States cannot go below what is mandated at the federal level. In other words, just as David’s little well-aimed stone brought down the philistine and giant Goliath, federal states can wield their legal autonomy like that sling, striking down overreaching executive orders in the courts. That’s the saving grace against the haughty promises of the new administration. New York’s Climate Change Superfund Act (CCSA), for example, demonstrates how individual states can, and already are, resisting federal environmental rollbacks by asserting their own regulatory power on big polluters.
I decided to speak to Betsy Apple, someone who had first hand experience in this area (suing Trump that is). She was part of a group made up of the Open Society Justice Initiative and four international law professors who sued Trump after he invoked the National Emergencies Act on the 11th of June 2020. The ICC had decided to investigate war crimes committed in Afghanistan, included by the USA. He issued Executive Order 13,928, Blocking Property of Certain Persons Associated with the International Criminal Court, threatening severe sanctions, monetary penalties, and imprisonment on persons who assist the International Criminal Court (ICC).
Betsy’s response to Trump’s onslaught of orders was ‘bring it all now.

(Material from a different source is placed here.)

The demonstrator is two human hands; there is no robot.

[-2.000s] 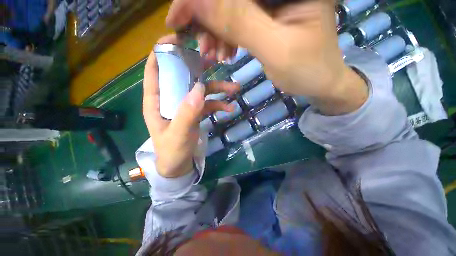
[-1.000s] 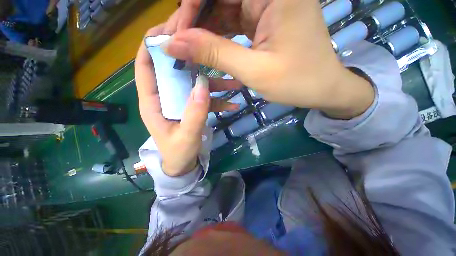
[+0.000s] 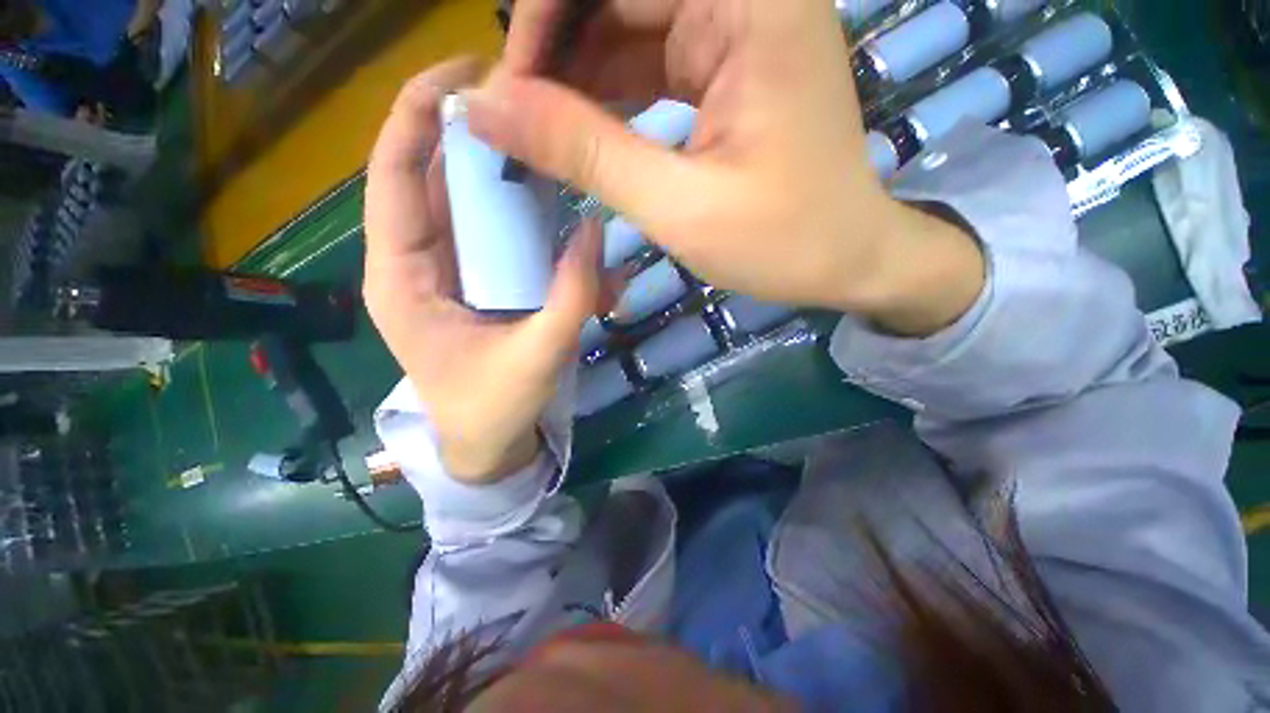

Let the next two years be as bad as they can possibly be, because that is the only way Congress can be won at the midterms in two years, and is the only way people who voted for Trump can see the terrible mistakes they’ve made’.
This raises the central question: will the legal system and public outrage be enough?
Both Hana and Betsy think checks and challenges remain in place as long as they’re executed well. Yet perhaps this isn’t about what makes it past the law after all, but rather the gamesmanship, the trolling and toying and prodding of our attention. It is a president who abhors dissent testing the loyalty of those that surround him and trying to exhaust those that oppose him. Betsy says the administration is taking names of those challenging them and looking for ways to wreak vengeance. But they’re also taking something else, and that is the currency of our belief and our attention.
By withdrawing from global treaties, imposing steep tariffs and cutting foreign aid, Trump is alienating US allies and weakening his authority on the global stage. By slapping executive orders on the US, he is attempting to blow smoke and steam internally that is dissipating too quickly and letting people see right through it. We can only hope that those within the US see through the chaos coming at them at ‘muzzle velocity’, edging away from the international order and towards a new form of isolationist chaos before it’s too late. Naomi Klein said in The Shock Doctrine that “the parties with the most gain never show up on the battlefield.”
The legal battle is one of the last frontlines that can actually push Trump’s self-serving isolationism onto the battlefield because, ultimately, him sheltering behind the defence of his yes-men and the confusion and distraction they stir up is more insidious for all of us.